Pacheco charged the National Museum has not succeeded in its sphere collection effort, which, since 1998, has gathered an amount of spheres comparable to the number of families who contacted him to turn in their spheres since the start of his campaign: 15. “They have focused their collection (project) in an ineffective manner, as though people have parts of the national heritage and shouldn’t (have them).What has resulted is that people hide them,” Pacheco said.
Calvo explained to The Tico Times that unless you can prove ownership of a pre-Columbian stone sphere dates back to before 1938, for example through an inheritance in a will, it is against the law to have one in your home.
Calvo claims the National Museum has had no problem gathering stone spheres since it started its project in the late 1990s, obtaining approximately 20 spheres since then. Additionally, before the museum could receive 15 more from Pacheco, it would need to analyze where they could go and arrange transportation for them.
The museum conducted an inventory of more than 100 pre-Columbian spheres located in private gardens and public areas stretching from the Southern Zone port city of Golfito to Pérez Zeledón, according to Calvo.

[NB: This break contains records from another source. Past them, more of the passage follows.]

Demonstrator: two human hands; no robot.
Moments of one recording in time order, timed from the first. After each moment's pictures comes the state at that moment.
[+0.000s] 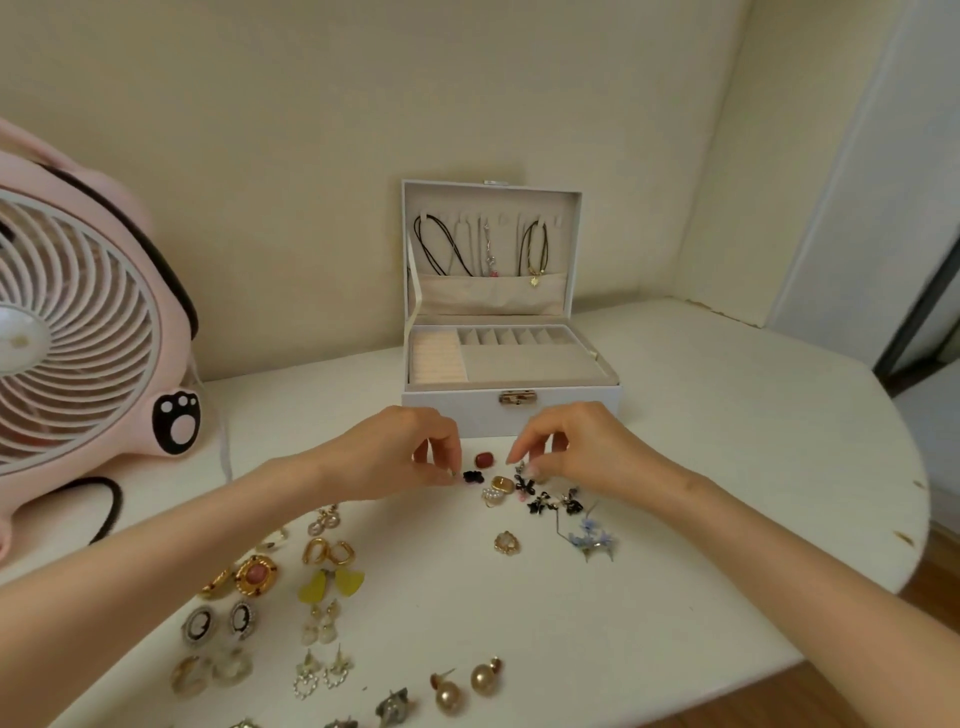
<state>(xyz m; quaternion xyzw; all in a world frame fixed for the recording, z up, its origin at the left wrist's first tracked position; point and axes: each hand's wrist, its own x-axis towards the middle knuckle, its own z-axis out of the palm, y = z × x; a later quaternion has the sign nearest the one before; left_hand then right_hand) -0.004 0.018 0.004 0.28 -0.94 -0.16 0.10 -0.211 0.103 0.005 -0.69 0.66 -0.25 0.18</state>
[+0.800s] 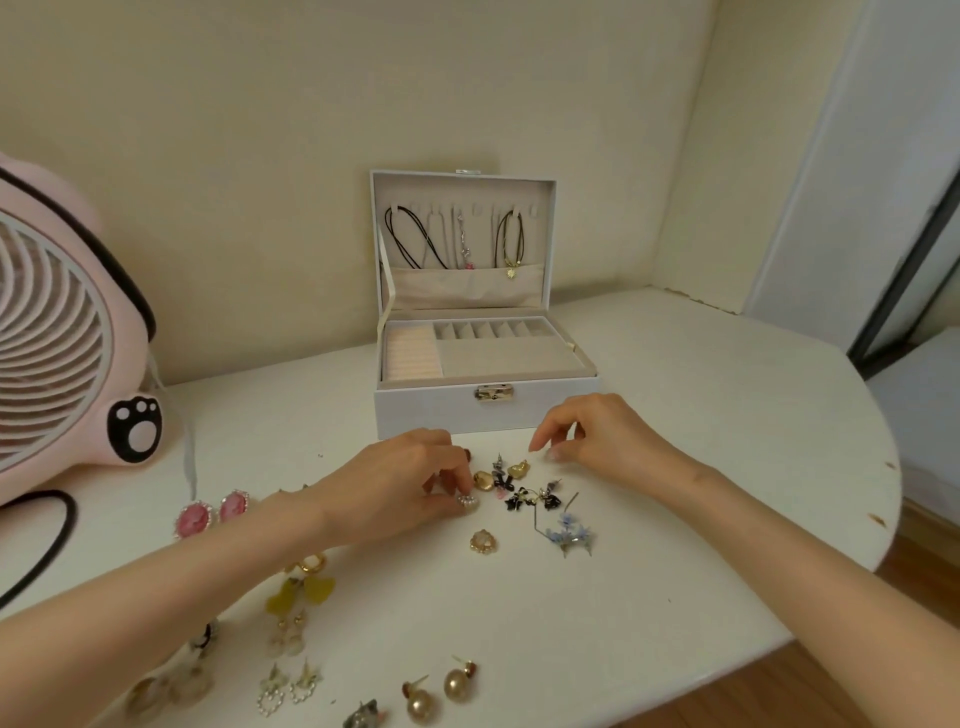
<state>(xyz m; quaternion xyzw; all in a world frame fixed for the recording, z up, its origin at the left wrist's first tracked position) -0.024 0.035 -0.019 0.25 -0.96 -0.10 0.11 -0.246 0.104 -0.002 -0.67 0.70 -0.22 0.13</state>
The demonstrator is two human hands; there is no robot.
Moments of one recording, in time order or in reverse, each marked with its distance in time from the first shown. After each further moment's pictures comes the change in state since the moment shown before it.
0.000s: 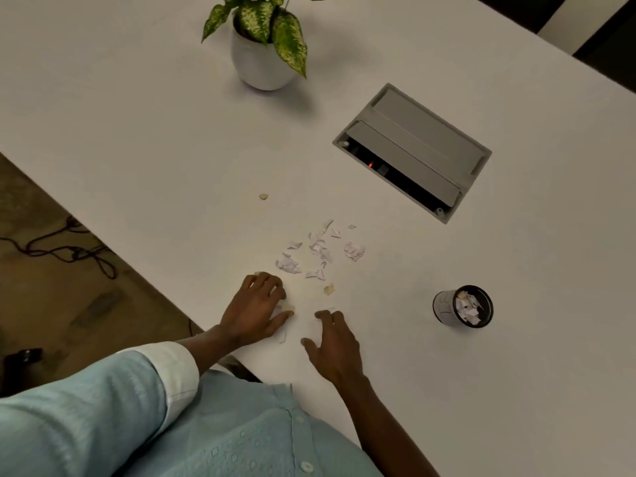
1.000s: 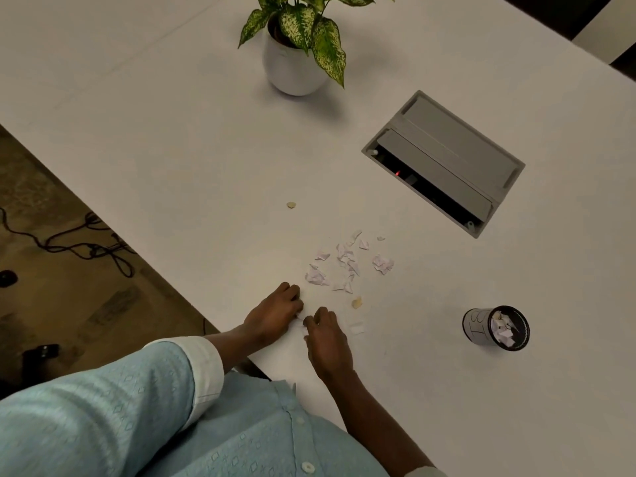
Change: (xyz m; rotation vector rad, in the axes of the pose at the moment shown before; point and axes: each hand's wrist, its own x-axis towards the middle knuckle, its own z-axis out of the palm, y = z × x) left_hand 0.012 -0.031 -0.005 -0.150 -0.340 -0.086; right_hand 0.044 -0.064 0.038 -0.288 0.002 -0.206
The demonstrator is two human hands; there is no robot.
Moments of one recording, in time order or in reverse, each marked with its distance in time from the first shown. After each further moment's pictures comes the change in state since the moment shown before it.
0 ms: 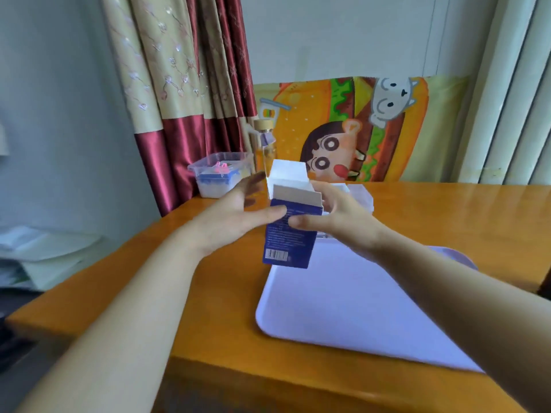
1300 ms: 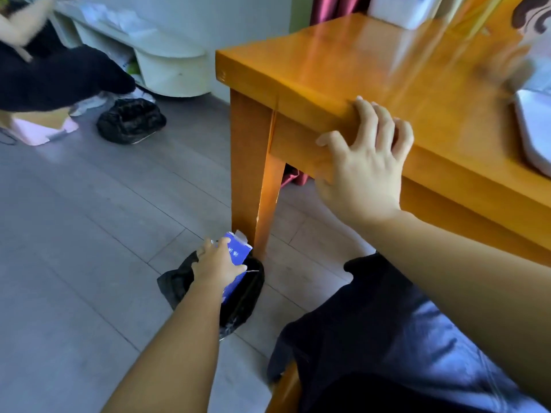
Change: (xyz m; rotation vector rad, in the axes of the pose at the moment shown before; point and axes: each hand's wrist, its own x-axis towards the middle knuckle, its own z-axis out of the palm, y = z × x) left_hand -0.361 -0.400 0.033 0.442 0.225 -1.105; right_hand -0.052 0.058 0.359 -1.285 0.193 -0.346
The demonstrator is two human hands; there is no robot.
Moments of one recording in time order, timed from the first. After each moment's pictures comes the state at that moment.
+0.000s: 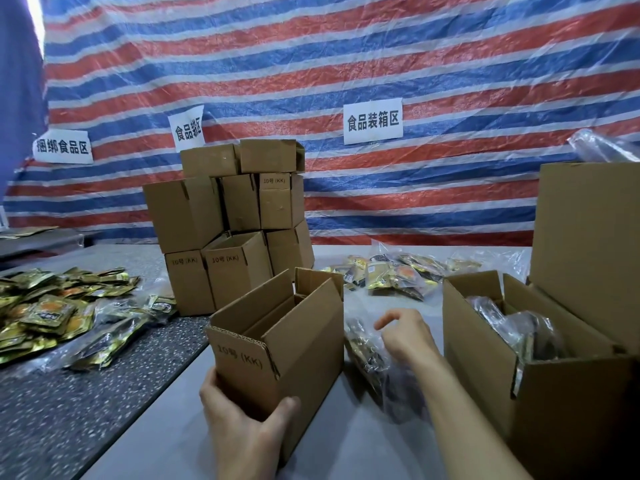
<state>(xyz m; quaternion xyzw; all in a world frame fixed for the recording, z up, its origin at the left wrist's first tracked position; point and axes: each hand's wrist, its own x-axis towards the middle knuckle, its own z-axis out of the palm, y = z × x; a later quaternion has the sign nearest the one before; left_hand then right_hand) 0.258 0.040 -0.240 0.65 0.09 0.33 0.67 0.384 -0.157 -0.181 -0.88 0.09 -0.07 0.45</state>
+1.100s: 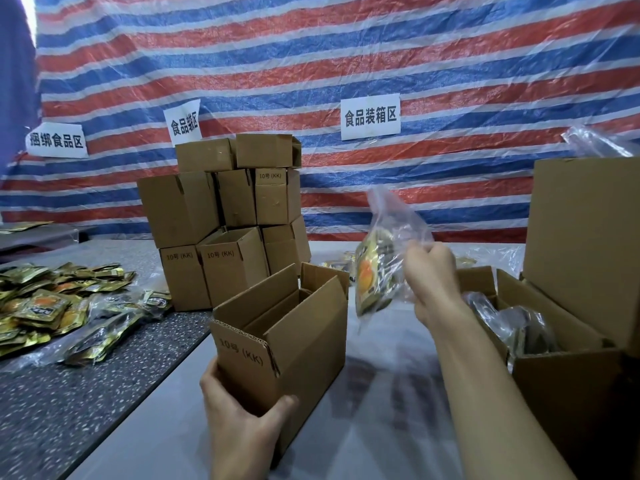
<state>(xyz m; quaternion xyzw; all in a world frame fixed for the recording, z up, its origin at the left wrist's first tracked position) 0.261 0.041 -0.242 0.66 0.04 0.32 0.68 0.358 -0.166 -0.099 -0.70 0.05 -0.22 0.67</state>
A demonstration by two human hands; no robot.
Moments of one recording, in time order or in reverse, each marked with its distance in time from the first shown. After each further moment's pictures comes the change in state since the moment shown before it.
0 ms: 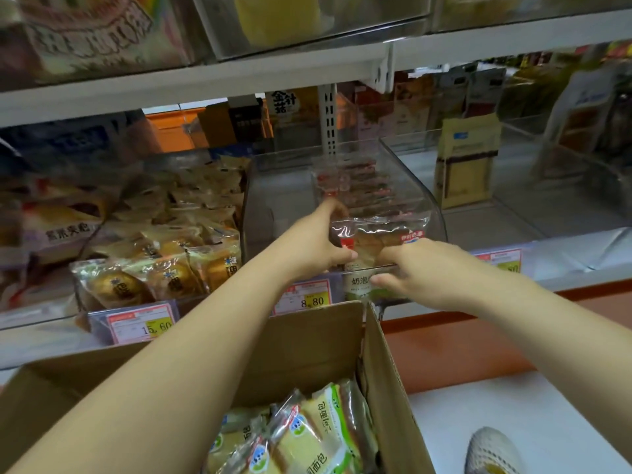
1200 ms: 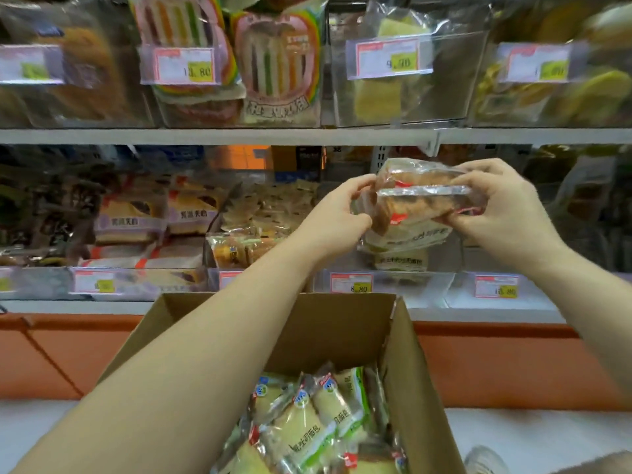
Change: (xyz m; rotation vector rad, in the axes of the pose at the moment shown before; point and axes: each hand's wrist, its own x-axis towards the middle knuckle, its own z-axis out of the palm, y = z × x) left_hand -0.118 0.036 -0.070 -0.350 0.274 0.171; right_hand -0.070 -0.036 -0.099 0.380 0.732 -0.136
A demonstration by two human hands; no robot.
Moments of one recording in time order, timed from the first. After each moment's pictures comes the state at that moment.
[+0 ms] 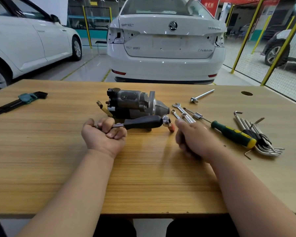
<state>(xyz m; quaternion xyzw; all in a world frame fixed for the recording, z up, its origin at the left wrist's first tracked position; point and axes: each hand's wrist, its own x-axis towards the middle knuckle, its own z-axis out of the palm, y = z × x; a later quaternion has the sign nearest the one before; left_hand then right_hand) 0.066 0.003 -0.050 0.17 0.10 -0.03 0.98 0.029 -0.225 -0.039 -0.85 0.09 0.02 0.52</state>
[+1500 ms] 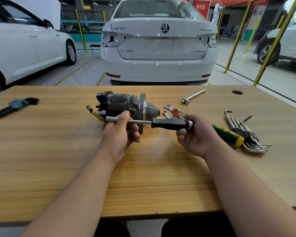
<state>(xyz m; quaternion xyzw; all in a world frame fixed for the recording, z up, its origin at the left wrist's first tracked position) 0.054 -0.037 -0.048 0.56 -0.04 -0.03 0.83 0.035 -0.246 -0.031 -0.45 0.19 0.08 0.87</state>
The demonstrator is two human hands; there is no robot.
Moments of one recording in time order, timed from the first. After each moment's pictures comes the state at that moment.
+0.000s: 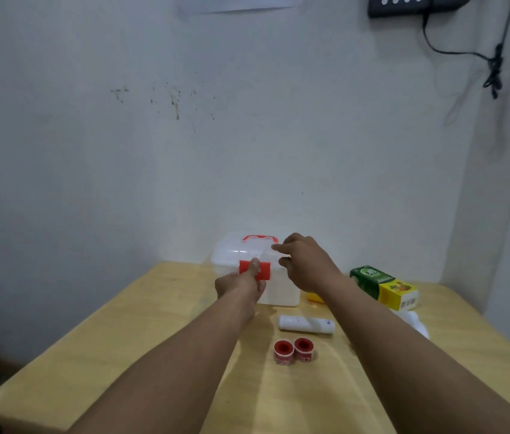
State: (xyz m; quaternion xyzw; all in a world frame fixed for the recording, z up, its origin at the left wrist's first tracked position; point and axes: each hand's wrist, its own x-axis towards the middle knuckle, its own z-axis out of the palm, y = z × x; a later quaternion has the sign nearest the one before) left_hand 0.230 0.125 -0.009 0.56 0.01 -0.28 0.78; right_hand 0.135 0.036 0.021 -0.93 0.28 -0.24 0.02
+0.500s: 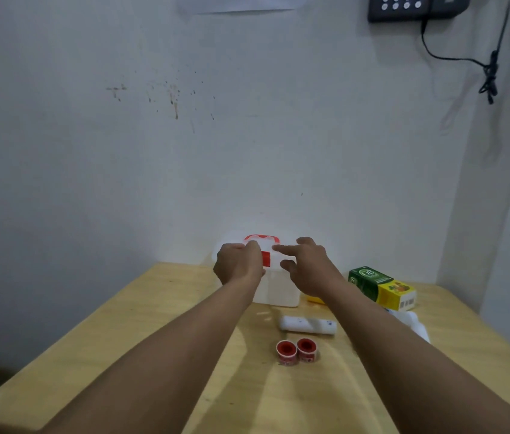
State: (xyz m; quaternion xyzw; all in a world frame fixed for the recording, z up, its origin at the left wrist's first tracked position) left_hand 0.233 0.132 0.024 0.70 -0.15 -0.11 0.69; right_hand 0.134 0.036 0.013 -0.91 0.32 -0.25 0.10
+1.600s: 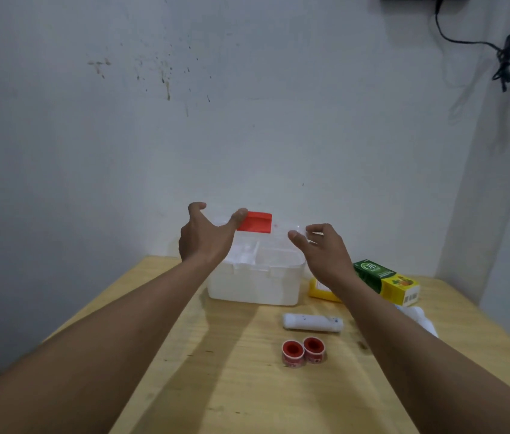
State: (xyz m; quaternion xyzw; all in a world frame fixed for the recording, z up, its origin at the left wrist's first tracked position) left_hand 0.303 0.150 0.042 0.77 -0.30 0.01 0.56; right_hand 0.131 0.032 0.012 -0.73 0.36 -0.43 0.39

Museum officials do not know how many of these spheres exist nationwide. Calvo said the museum did intend to formally analyze Pacheco’s project, and either accept or reject his collaboration.
After Pacheco’s second ad appeared in La Nación, Museum director Corrales wrote Pacheco a letter, dated June 15, warning him that the law does not allow intermediaries to collect spheres and its violation could lead to sanctions. However, he appeared to be in a rush to collect the spheres and after the third ad appeared, the museum took action against him. Museum officials said they also feared he might damage the original spheres while trying to replicate them. His ad said he would use a wax mold to reproduce the spheres, using a mix of concrete and gravel over a steel-reinforced interior.
Pacheco told The Tico Times the museum never responded to his proposal, and argued that at worst, he might spill a bit of wax on the spheres. Meanwhile, an unprotected sphere in someone’s backyard is exposed to an array of damaging agents, including children and pets.
To return a sphere to the National
Museum, call 233-6886 or e-mail museopp@
racsa.co.cr.
Stone Spheres Remain a Mystery
First introduced to the scientific world by U.S. archaeologist Samuel Lothrop in the country’s Southern Zone in 1948, stone spheres have been found in the jungle, in banana plantations, in the farms and yards of residents of this area, and as far off as Isla del Caño, off the southern Pacific coast (TT, Sept. 27, 1996).
The stone globes range in size from a few inches to almost 3 meters in diameter, and are of highly dense volcanic rock found at higher altitudes. How they came about and what they were used for remains open to debate.
Archaeologists speculate the spheres, also discovered in Mexico in the mid-1960s (TT, Jan. 30, 1998), may have been formed by indigenous peoples submitting chunks of rocks to elevated temperatures and then cooling them quickly. Other experts suggest they are the result of natural processes of lava crystallization.
The method of transportation of the colossal spheres also remains a mystery.
Like the geoglyphs of Nazca, Peru, extraterrestrial intervention has been mentioned to explain the sphere mystery. One popular theory states they served as markers for spaceships touring the Earth.